** Opening SOURCE MATERIAL block **

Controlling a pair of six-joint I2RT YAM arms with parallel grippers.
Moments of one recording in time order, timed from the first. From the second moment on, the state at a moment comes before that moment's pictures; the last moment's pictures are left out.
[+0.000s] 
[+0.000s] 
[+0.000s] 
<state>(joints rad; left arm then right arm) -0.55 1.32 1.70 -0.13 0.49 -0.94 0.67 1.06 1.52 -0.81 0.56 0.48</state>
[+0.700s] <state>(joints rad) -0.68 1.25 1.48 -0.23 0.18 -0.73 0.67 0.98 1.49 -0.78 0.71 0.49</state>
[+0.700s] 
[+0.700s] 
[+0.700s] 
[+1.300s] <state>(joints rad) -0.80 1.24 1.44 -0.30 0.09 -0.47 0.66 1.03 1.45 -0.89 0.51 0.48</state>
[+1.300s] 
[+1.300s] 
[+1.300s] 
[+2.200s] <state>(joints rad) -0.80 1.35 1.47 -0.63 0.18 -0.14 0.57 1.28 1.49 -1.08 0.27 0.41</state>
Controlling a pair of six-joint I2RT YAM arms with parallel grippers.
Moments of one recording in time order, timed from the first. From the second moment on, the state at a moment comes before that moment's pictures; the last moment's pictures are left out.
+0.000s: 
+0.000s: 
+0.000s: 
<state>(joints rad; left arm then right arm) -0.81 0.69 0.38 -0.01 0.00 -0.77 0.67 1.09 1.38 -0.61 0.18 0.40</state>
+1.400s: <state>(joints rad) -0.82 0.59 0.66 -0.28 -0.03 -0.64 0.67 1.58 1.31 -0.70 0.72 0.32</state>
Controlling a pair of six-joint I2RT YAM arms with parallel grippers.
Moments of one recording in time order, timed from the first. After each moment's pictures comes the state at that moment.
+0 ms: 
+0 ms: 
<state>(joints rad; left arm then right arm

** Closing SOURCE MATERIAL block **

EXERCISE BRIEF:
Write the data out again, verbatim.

REPLY:
Controlling a pair of six-joint I2RT YAM arms with parallel grippers.
Moments of one recording in time order, timed from the first. From the second moment on, the state at a moment comes before that moment's pictures; the last moment's pictures are left out.
[+0.000s] 
[+0.000s] 
[+0.000s] 
<state>(joints rad; left arm then right arm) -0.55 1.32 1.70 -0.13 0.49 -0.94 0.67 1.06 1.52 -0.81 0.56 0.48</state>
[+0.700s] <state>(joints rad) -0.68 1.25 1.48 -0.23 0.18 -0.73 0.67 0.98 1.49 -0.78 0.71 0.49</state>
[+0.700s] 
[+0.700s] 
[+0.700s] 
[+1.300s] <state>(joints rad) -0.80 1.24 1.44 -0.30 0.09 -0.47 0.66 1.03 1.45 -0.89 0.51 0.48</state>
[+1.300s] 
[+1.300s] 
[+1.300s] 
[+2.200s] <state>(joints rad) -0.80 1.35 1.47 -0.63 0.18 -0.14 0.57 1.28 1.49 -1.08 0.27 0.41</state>
Controlling a pair of six-joint I2RT YAM arms with parallel grippers.
Moments of one recording in time order, timed from the first. From the second moment on, the state at a moment comes before that moment's pictures; the last moment's pictures are left out.
+0.000s: 
+0.000s: 
+0.000s: 
<state>(joints rad; left arm then right arm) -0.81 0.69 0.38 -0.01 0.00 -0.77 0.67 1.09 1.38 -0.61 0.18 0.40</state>
+1.400s: <state>(joints rad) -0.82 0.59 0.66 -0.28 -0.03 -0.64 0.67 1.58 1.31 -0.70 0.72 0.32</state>
Controlling a pair of six-joint I2RT YAM arms with parallel grippers.
Moments of one recording in time order, timed from the first. After each moment's pictures comes the state at that moment.
+0 ms: 
+0 ms: 
<state>(joints rad; left arm then right arm

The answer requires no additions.